Exercise brief :: For the listing below, return the line containing "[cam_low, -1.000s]", the line containing "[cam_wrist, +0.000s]", and all lines in between, exactly as written and nothing else.
BEGIN
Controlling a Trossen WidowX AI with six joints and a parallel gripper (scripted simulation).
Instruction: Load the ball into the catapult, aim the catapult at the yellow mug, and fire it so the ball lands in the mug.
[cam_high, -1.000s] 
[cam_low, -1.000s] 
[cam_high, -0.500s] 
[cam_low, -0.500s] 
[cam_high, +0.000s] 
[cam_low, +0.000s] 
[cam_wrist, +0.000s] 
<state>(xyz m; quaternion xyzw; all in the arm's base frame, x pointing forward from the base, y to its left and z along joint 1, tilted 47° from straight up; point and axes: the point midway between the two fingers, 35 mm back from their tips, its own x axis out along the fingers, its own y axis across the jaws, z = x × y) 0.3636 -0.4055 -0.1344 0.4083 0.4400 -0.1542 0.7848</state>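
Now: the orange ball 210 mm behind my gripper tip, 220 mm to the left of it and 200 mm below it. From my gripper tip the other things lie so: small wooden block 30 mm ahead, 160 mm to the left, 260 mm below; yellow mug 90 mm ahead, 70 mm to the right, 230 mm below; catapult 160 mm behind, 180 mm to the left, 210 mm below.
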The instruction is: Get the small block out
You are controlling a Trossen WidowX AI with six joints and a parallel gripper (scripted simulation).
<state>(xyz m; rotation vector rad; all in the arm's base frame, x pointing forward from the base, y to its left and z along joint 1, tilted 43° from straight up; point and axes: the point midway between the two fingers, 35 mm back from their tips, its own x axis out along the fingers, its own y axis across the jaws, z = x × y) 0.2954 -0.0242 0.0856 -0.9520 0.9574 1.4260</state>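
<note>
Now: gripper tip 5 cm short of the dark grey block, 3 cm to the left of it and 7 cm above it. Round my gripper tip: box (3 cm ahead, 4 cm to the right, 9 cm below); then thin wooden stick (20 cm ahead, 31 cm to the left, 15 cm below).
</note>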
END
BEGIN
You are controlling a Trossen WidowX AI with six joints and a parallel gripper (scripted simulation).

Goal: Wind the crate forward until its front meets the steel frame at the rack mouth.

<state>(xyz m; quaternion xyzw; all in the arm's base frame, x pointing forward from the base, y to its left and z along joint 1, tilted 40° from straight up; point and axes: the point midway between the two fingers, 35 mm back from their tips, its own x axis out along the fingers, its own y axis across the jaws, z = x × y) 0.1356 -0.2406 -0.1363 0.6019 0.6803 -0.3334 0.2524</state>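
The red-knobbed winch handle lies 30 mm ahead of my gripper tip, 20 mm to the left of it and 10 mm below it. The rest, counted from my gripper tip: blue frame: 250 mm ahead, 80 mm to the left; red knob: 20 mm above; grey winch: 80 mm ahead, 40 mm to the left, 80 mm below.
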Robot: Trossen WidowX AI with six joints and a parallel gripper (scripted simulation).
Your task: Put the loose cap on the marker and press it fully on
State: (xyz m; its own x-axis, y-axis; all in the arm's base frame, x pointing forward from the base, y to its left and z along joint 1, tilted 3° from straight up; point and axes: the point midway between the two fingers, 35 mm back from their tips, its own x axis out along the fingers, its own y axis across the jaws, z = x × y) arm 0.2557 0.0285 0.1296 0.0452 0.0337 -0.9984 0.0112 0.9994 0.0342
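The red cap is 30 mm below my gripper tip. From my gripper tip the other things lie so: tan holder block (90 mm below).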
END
Output of the task ::
[cam_low, -1.000s] 
[cam_high, -0.500s] 
[cam_low, -0.500s] 
[cam_high, +0.000s] 
[cam_low, +0.000s] 
[cam_wrist, +0.000s] 

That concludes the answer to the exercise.